_WHAT IS NEEDED_. Would you restate all the entries exactly, leaving nothing out?

_SUPPLIED DATA_.
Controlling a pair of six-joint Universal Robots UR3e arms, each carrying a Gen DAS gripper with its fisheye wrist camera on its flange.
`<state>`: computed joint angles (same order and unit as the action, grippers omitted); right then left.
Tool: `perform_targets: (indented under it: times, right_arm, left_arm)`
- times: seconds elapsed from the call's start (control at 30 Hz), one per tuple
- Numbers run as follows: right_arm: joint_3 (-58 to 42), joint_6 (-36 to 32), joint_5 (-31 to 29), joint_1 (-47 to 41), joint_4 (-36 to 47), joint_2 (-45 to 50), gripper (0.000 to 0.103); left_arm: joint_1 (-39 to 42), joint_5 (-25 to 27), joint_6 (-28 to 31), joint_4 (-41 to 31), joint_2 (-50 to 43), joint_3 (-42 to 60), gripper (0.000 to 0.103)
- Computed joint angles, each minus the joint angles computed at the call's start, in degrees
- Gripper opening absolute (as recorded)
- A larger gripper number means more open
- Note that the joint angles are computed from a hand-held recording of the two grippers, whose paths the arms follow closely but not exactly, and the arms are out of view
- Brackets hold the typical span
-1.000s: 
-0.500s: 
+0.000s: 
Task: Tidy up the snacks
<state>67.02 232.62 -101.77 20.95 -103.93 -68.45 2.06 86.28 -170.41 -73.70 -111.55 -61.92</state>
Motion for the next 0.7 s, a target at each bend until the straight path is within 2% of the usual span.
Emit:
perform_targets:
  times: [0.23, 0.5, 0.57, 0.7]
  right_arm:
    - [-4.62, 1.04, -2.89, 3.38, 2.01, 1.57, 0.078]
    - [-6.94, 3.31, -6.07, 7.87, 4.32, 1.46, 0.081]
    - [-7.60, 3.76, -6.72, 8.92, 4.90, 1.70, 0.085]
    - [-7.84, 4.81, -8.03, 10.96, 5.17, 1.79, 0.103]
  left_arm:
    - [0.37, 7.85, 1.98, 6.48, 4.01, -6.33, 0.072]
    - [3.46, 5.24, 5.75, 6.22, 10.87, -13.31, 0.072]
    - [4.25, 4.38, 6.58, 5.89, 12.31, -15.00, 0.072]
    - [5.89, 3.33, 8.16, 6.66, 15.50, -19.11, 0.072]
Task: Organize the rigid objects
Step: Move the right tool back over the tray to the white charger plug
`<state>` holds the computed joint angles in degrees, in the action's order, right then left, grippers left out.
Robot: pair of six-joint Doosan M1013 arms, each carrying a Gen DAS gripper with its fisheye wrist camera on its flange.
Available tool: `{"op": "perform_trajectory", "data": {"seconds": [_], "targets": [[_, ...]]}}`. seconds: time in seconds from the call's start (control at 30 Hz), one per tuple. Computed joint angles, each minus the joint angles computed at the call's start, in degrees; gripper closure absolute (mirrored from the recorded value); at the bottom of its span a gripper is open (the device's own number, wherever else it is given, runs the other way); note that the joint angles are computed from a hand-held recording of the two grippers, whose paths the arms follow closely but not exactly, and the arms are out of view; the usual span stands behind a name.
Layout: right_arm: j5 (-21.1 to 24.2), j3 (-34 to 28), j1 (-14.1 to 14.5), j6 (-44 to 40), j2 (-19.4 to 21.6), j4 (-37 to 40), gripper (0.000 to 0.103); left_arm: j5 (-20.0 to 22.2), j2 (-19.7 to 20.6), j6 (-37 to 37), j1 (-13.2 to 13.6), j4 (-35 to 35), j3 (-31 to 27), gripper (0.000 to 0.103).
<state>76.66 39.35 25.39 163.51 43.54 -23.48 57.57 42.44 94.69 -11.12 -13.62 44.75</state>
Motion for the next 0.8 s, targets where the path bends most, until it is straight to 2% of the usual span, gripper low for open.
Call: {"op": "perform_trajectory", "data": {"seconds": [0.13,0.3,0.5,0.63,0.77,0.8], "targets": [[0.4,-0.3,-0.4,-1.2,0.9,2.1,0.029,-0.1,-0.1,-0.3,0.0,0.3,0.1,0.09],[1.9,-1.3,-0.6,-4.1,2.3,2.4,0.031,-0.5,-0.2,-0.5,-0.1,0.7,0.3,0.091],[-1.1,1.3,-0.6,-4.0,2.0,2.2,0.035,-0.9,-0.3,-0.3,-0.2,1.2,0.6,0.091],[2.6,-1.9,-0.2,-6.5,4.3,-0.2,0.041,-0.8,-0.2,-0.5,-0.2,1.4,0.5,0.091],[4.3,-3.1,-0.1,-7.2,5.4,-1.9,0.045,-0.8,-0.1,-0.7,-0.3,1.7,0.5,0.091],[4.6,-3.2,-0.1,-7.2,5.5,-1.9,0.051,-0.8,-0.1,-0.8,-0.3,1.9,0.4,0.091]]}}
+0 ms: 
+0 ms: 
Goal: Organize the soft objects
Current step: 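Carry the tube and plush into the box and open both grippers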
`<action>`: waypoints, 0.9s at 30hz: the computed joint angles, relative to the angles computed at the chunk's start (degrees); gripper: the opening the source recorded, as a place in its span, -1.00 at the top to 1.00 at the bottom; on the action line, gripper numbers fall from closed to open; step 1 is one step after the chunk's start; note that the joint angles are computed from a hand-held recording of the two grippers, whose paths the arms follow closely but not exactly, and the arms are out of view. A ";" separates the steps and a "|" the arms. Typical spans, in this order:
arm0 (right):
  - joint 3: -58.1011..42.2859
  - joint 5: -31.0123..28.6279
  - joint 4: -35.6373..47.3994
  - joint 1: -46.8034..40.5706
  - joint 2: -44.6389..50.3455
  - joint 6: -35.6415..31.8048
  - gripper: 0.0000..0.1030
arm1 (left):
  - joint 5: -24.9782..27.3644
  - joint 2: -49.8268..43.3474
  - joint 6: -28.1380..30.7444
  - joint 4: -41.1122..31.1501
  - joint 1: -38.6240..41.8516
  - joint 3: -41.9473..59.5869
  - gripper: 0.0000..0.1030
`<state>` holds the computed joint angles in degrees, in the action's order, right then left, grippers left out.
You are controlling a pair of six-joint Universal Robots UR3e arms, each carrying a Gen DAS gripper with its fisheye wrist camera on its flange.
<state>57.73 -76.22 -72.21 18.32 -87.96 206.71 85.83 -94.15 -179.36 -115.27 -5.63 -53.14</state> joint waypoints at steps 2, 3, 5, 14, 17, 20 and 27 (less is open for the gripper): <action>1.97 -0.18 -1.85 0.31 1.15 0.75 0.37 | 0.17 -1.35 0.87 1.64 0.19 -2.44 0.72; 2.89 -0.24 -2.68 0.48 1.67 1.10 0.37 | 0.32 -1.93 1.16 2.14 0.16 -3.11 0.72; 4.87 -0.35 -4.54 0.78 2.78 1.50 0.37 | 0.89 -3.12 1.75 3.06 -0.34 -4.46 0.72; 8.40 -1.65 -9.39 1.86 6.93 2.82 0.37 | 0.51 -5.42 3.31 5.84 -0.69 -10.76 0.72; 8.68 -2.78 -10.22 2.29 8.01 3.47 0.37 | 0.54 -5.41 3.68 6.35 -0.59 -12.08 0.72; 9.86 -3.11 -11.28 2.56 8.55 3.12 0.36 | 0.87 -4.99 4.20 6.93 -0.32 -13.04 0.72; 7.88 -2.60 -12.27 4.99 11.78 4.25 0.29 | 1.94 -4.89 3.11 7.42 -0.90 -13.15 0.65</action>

_ANSWER SPACE_.
Controlling a pair of six-joint Universal Robots UR3e arms, each carrying a Gen DAS gripper with its fisheye wrist camera on its flange.
`<state>`: computed joint angles (same order and unit as the action, grippers omitted); right then left.
Tool: `perform_targets: (indented under it: times, right_arm, left_arm)`
- times: seconds elapsed from the call's start (control at 30 Hz), one per tuple
- Numbers run as follows: right_arm: joint_3 (-58 to 42), joint_6 (-36 to 32), joint_5 (-31 to 29), joint_1 (-47 to 41), joint_4 (-36 to 47), joint_2 (-45 to 50), gripper (0.000 to 0.103); left_arm: joint_1 (-39 to 42), joint_5 (-25 to 27), joint_6 (-28 to 31), joint_4 (-41 to 31), joint_2 (-50 to 43), joint_3 (-42 to 60), gripper (0.000 to 0.103)
- Computed joint angles, each minus the joint angles computed at the call's start, in degrees
- Gripper opening absolute (as recorded)
- A larger gripper number means more open
- Note that the joint angles are computed from a hand-held recording of the two grippers, whose paths the arms follow closely but not exactly, and the arms are out of view
- Brackets hold the typical span
-1.000s: 
-0.500s: 
+0.000s: 
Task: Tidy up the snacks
<state>67.02 232.62 -101.77 20.95 -103.93 -68.45 2.06 86.28 -170.41 -73.70 -111.55 -61.92</state>
Motion for the next 0.7 s, a target at each bend until the straight path is within 2% of the usual span.
Emit:
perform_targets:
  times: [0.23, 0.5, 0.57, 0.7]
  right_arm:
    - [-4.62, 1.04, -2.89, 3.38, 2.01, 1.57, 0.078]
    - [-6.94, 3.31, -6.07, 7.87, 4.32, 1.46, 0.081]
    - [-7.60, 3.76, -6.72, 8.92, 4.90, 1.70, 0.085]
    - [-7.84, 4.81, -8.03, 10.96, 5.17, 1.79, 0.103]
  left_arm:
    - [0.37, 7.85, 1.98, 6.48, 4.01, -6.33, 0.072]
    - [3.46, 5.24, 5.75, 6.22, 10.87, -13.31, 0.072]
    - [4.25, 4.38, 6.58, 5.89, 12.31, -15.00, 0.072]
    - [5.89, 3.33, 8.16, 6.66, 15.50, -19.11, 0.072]
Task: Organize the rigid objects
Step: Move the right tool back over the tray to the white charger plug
`<state>` holds the computed joint angles in degrees, in the action's order, right then left, grippers left out.
Robot: pair of six-joint Doosan M1013 arms, each carrying a Gen DAS gripper with its fisheye wrist camera on its flange.
Available tool: `{"op": "perform_trajectory", "data": {"seconds": [_], "targets": [[_, ...]]}}`. seconds: time in seconds from the call's start (control at 30 Hz), one per tuple. Computed joint angles, each minus the joint angles computed at the call's start, in degrees; gripper closure absolute (mirrored from the recorded value); at the bottom of its span a gripper is open (the device's own number, wherever else it is given, runs the other way); note that the joint angles are computed from a hand-held recording of the two grippers, whose paths the arms follow closely but not exactly, and the arms are out of view; the usual span stands behind a name.
Layout: right_arm: j5 (-21.1 to 24.2), j3 (-34 to 28), j1 (-14.1 to 14.5), j6 (-44 to 40), j2 (-19.4 to 21.6), j4 (-37 to 40), gripper (0.000 to 0.103); left_arm: j5 (-20.0 to 22.2), j2 (-19.7 to 20.6), j6 (-37 to 37), j1 (-13.2 to 13.6), j4 (-35 to 35), j3 (-31 to 27), gripper (0.000 to 0.103).
<state>76.66 39.35 25.39 163.51 43.54 -23.48 57.57 42.44 94.69 -11.12 -13.62 44.75</state>
Motion for the next 0.8 s, targets where the path bends most, until it is straight to 2% of the usual span, gripper low for open.
Call: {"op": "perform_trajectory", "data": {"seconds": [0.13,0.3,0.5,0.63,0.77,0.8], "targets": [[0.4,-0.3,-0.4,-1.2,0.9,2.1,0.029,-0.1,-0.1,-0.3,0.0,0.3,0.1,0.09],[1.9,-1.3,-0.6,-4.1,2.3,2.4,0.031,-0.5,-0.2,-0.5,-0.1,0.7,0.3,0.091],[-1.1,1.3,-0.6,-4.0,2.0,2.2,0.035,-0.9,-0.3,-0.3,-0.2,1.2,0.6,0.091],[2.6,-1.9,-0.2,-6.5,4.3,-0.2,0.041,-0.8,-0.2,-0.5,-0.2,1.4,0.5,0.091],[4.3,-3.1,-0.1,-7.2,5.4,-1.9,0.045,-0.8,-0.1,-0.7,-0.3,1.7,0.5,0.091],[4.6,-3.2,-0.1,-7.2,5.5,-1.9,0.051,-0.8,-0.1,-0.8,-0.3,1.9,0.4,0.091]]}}
+0 ms: 
+0 ms: 
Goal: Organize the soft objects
Current step: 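Carry the tube and plush into the box and open both grippers
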`<action>`: waypoints, 0.9s at 30hz: the computed joint angles, relative to the angles computed at the chunk's start (degrees); gripper: the opening the source recorded, as a place in its span, -1.00 at the top to 1.00 at the bottom; on the action line, gripper numbers fall from closed to open; step 1 is one step after the chunk's start; note that the joint angles are computed from a hand-held recording of the two grippers, whose paths the arms follow closely but not exactly, and the arms are out of view. A ";" separates the steps and a "|" the arms. Typical spans, in this order:
arm0 (right):
  - joint 3: -58.1011..42.2859
  - joint 5: -31.0123..28.6279
  - joint 4: -35.6373..47.3994
  - joint 1: -46.8034..40.5706
  - joint 2: -44.6389..50.3455
  - joint 6: -35.6415..31.8048
  - gripper: 0.0000..0.1030
arm1 (left):
  - joint 5: -24.9782..27.3644
  - joint 2: -49.8268..43.3474
  - joint 6: -28.1380..30.7444
  - joint 4: -41.1122..31.1501
  - joint 1: -38.6240..41.8516
  - joint 3: -41.9473..59.5869
  - gripper: 0.0000..0.1030
`<state>` holds the computed joint angles in degrees, in the action's order, right then left, grippers left out.
You are controlling a pair of six-joint Universal Robots UR3e arms, each carrying a Gen DAS gripper with its fisheye wrist camera on its flange.
<state>57.73 -76.22 -72.21 18.32 -87.96 206.71 85.83 -94.15 -179.36 -115.27 -5.63 -53.14</state> joint waypoints at steps 2, 3, 5, 14, 17, 20 and 27 (less is open for the gripper): <action>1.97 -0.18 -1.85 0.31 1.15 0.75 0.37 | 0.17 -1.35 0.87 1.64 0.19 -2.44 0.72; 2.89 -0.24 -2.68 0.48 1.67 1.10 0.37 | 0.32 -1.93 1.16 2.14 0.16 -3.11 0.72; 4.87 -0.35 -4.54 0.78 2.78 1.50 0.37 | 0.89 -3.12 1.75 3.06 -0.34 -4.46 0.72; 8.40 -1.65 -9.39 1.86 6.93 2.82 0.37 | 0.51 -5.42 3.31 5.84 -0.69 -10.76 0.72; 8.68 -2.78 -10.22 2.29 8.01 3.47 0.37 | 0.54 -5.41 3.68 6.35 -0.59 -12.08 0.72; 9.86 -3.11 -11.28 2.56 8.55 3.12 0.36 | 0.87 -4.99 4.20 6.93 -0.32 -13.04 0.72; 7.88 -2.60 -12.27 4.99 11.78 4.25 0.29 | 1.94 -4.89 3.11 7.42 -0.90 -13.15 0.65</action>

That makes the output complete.